Polacy nie należą jednak do tych, którzy wodę mogą lać beztrosko. Bo w takich Niemczech przeciętne opłaty to ledwie 0,9 proc. domowego budżetu, w Portugalii 0,6 proc., w Holandii jedynie 0,3 proc., a we Włoszech już tylko... 0,2 proc. Tymczasem w Polsce, jak ocenia NIK, woda drożeje i drożeć będzie, a coraz więcej miast przekroczy „akceptowalną społecznie” granicę.
Izba sprawdziła przy okazji, co tkwi w cenach wody.

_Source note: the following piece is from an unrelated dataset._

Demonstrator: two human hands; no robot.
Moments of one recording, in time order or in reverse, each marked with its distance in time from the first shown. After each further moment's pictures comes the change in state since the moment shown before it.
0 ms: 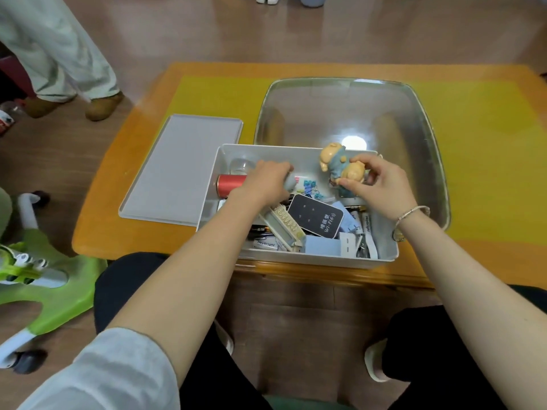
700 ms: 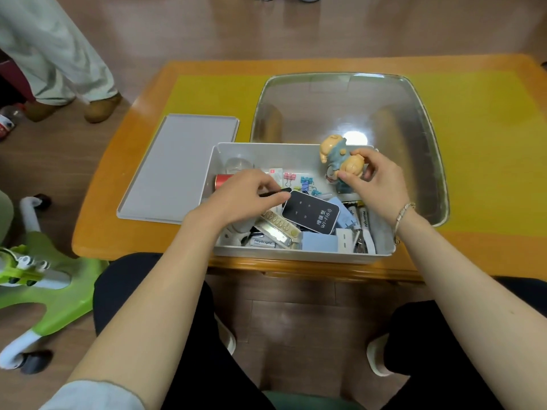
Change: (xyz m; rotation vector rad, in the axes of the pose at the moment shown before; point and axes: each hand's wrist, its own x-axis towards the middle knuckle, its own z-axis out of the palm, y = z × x) left_hand -0.055 -0.018 -0.016 -0.364 0.012 0.055; right_hand -0.006 0.000 0.004 -0.002 0.084 -0.020
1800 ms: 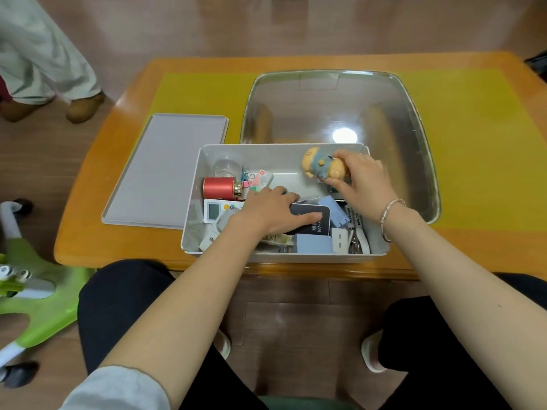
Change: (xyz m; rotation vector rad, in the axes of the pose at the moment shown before) left_hand 0.031 0.018 0.062 0.524 -0.270 -0.059; right_hand 0.011 0.003 0.007 -0.464 -0.181 -0.128
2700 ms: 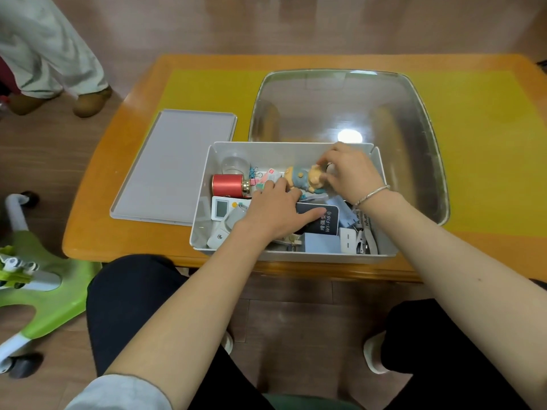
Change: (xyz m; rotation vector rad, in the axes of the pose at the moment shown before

Lubelskie wodociągi wliczały w nią, choć nie miały prawa, także wydatki na reklamę, tłumacząc to „koniecznością dbania o wizerunek”. Wypłynęło to na jaw już wcześniej: w grudniu pisaliśmy, że zdaniem NIK w latach 2013 i 2014 cena metra wody była przez to w Lublinie zawyżona o grosz.
Teraz za to okazuje się, że było tak nie tylko w Lublinie, bo np. mieszkańcy Szczecina biorąc prysznic dokładali się do recytatorskiego turnieju, festynu dla ogrodników, czy koncertu w przystani, bo i za to płaciła tamtejsza spółka, aby w trosce o wizerunek swe logo umieścić na plakatach.